With the limited input data used in the optimal analysis, the proposed designs might not be the best optimal solution. According to our findings, the A/C systems, and their sizes considerably impact global costs and energy savings. Consequently, future studies should account for the variations of A/C systems, which could significantly reduce the investment cost in the ZEB design. Furthermore, the sensitivity analysis should be performed to examine the effect of uncertainties and variations in the cost investment of different design measures on the project’s profitability. It will help decision makers to identify the risks and opportunities for the ZEB design shortly.

It is noted that the Ministry of Energy, Thailand has enforced the new version of “Ministerial Regulation Prescribing Type or Size of Building and Standard, Criteria and Procedure in Designing Building for Energy Conservation BE 2563 (2020). The newly constructed buildings, including offices, with a gross floor area greater than 10,000 m² have to comply with the new BEC regulations.

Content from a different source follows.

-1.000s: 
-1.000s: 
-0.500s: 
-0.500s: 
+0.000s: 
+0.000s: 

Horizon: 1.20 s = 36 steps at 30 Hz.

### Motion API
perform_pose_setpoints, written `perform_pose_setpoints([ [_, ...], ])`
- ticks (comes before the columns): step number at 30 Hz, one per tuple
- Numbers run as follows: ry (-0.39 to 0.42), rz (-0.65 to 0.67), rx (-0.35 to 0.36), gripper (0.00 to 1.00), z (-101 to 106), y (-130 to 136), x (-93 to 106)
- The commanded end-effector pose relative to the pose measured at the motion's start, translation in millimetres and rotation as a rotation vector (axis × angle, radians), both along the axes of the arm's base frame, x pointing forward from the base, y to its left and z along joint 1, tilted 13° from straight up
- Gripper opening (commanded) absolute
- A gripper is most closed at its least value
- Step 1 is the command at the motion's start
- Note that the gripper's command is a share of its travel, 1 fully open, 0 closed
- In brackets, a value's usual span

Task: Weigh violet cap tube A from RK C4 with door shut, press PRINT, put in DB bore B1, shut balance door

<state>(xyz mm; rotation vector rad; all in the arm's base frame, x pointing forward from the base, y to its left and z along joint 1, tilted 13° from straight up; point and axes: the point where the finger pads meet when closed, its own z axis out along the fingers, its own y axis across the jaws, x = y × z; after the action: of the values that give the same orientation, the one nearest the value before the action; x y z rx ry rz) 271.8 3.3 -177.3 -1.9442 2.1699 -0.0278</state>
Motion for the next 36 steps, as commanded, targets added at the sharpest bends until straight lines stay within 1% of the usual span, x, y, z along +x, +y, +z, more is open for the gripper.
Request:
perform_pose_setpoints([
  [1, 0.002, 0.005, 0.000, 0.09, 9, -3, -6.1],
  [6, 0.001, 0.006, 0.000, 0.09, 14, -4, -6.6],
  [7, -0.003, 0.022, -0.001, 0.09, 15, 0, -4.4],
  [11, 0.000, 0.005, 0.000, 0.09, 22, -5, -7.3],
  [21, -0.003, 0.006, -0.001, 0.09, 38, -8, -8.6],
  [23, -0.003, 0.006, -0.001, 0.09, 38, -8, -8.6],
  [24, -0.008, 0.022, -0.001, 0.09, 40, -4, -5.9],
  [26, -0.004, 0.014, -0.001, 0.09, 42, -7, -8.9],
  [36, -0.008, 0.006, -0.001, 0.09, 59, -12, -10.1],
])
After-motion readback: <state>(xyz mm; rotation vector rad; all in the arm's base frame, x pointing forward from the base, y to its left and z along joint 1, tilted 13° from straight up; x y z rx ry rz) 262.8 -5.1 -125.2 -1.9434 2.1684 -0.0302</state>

The regulation requires overall thermal transfer value (OTTV) and roof thermal transfer value (RTTV) for office buildings not exceeding 50 W/m² and 15 W/m², respectively. Since this research was conducted before the BEC announcement, the envelope designs and systems of the reference buildings (a new construction) were based on the typical designs of the buildings built before the regulation enforcement. Consequently, the energy savings performance and investment costs compared to the reference buildings might not represent those of the new buildings in compliance with the new BEC.